Reverter essa perigosa tendência exige uma mudança profunda na forma como as sociedades abordam a defesa digital. Governos e instituições devem parar de tratar a segurança cibernética apenas como uma despesa de tecnologia da informação e começar a encará-la como um pilar central da segurança pública. Isso começa com uma mudança de paradigma em direção ao que os especialistas do setor chamam de arquitetura de confiança zero (zero-trust), uma estrutura que assume que as ameaças já existem na rede e exige verificação contínua de qualquer usuário que tente acessar dados confidenciais. No entanto, as estruturas tecnológicas por si só são insuficientes. A defesa mais eficaz deve se concentrar na resiliência humana. Os municípios e os prestadores de serviços de saúde precisam de financiamento contínuo e robusto dos governos federais ou nacionais, destinado especificamente ao treinamento em segurança cibernética e à modernização dos sistemas. Em vez de submeter os funcionários a vídeos de conformidade tediosos uma vez por ano, as organizações devem cultivar uma cultura de segurança onde os trabalhadores se sintam capacitados a verificar solicitações suspeitas sem medo de repressão por atrasar as operações. Além disso, a cooperação internacional é essencial para rastrear e desmantelar as redes financeiras que permitem aos grupos de ransomware lavar impunemente os fundos extorquidos.

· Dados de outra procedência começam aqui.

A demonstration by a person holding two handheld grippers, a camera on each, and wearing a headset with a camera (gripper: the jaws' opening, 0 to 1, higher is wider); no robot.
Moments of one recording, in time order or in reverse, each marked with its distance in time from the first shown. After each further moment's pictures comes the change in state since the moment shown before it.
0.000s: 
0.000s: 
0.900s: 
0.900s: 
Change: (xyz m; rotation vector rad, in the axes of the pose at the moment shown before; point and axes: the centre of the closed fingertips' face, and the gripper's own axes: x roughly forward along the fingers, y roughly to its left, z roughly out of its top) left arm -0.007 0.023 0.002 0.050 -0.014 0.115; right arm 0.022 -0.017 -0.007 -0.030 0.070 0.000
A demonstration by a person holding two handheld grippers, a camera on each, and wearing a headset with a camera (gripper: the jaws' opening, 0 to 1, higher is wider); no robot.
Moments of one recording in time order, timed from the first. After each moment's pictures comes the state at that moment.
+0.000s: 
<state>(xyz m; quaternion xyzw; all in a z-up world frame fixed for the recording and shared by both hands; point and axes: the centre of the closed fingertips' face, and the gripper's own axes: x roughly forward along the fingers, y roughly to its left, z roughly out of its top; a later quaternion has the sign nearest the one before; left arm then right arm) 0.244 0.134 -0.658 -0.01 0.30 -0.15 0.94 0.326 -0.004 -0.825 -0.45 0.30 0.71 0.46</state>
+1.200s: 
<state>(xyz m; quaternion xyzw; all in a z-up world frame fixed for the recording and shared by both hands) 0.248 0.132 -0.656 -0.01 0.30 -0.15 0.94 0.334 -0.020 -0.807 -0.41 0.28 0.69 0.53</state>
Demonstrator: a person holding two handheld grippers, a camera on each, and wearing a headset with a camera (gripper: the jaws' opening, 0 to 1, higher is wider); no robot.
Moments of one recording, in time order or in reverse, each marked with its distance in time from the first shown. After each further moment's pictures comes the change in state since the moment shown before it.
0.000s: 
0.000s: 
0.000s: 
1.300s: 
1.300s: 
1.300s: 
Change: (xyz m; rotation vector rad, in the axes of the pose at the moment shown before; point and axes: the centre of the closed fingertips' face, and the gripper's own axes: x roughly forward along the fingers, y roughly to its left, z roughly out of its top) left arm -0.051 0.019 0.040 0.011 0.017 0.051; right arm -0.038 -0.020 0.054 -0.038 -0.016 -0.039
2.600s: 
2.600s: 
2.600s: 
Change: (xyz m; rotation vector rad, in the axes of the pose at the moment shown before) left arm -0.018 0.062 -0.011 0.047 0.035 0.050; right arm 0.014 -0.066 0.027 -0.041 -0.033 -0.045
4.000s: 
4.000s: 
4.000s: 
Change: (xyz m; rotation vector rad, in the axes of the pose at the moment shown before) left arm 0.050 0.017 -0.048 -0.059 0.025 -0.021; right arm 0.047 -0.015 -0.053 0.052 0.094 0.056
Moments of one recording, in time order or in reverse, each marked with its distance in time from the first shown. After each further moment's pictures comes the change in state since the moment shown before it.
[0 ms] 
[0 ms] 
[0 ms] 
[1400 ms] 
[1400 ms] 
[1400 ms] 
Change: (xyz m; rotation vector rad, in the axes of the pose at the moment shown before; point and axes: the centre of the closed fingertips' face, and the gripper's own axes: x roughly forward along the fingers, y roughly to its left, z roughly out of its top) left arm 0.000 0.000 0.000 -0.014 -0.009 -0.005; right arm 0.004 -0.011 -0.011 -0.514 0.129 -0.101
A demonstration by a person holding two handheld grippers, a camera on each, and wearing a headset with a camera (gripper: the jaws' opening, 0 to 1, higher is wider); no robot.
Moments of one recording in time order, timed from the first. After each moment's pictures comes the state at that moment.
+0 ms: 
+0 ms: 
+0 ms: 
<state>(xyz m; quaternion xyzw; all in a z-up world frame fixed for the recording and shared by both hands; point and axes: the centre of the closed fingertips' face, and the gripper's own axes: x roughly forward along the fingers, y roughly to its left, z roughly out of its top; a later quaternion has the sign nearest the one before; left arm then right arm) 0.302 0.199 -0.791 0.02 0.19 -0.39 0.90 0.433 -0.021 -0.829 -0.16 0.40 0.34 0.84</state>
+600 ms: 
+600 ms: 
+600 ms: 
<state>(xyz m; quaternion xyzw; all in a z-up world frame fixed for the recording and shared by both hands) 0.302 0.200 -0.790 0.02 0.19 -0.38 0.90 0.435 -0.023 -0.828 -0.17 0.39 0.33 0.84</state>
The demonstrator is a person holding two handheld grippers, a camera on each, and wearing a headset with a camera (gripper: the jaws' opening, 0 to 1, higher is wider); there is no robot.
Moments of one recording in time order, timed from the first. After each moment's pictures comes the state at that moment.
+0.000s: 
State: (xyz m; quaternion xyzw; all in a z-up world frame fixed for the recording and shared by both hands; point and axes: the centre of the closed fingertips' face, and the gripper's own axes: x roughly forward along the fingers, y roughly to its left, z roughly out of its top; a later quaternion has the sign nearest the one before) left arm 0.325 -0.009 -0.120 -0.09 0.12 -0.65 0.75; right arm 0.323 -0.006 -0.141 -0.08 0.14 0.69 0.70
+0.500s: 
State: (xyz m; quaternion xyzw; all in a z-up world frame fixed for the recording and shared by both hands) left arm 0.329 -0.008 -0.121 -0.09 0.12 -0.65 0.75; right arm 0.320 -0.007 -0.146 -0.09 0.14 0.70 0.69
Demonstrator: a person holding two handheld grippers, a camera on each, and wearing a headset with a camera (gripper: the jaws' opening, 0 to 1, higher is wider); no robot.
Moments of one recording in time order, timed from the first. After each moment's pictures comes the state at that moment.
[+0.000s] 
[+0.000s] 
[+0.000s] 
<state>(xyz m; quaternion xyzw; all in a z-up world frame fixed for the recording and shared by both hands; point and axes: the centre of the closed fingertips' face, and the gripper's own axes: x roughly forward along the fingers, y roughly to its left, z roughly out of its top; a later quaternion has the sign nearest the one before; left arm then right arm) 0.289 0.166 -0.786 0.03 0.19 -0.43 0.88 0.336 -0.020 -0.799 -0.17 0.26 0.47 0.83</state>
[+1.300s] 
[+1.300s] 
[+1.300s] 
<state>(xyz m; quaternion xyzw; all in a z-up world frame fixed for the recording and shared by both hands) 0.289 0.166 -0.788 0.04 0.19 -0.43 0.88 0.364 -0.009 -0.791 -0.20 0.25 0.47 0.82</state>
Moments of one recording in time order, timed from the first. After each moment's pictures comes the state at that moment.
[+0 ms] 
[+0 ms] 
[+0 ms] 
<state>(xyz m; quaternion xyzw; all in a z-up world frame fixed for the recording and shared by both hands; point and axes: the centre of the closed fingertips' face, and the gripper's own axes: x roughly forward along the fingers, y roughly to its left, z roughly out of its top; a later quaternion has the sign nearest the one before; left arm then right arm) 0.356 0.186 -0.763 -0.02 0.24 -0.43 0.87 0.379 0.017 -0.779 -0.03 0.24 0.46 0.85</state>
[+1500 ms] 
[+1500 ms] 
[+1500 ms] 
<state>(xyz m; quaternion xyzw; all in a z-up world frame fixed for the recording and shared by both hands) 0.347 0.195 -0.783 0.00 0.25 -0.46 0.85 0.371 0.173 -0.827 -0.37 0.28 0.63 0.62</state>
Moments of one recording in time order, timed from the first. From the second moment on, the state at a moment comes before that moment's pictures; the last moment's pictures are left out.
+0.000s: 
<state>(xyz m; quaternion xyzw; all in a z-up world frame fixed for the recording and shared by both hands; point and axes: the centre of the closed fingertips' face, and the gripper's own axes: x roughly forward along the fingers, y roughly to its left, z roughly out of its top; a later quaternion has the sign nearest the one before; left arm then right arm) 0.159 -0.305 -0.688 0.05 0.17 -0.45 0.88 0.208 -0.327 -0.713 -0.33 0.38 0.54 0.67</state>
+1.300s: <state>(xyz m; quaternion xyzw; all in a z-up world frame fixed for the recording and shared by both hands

Por muito tempo, a conversa pública sobre defesa digital tem sido obscurecida por jargões técnicos e por um foco equivocado na elite tecnológica. Construímos fortalezas digitais equipadas com os melhores alarmes, apenas para deixar a porta da frente escancarada porque esquecemos de apoiar as pessoas que guardam as chaves. À medida que a vida diária se torna totalmente inseparável das redes que gerenciam nossa água, nossa saúde e nossas economias, os riscos são simplesmente altos demais para ignorar o elemento humano na defesa digital. Um futuro seguro não será garantido apenas criando softwares melhores. Ele será garantido reconhecendo que nossa infraestrutura digital é tão resiliente quanto as instituições humanas e os funcionários exaustos encarregados de mantê-la. O verdadeiro campo de batalha da segurança cibernética moderna não está localizado em um servidor distante, mas na rotina diária das pessoas que mantêm a sociedade funcionando.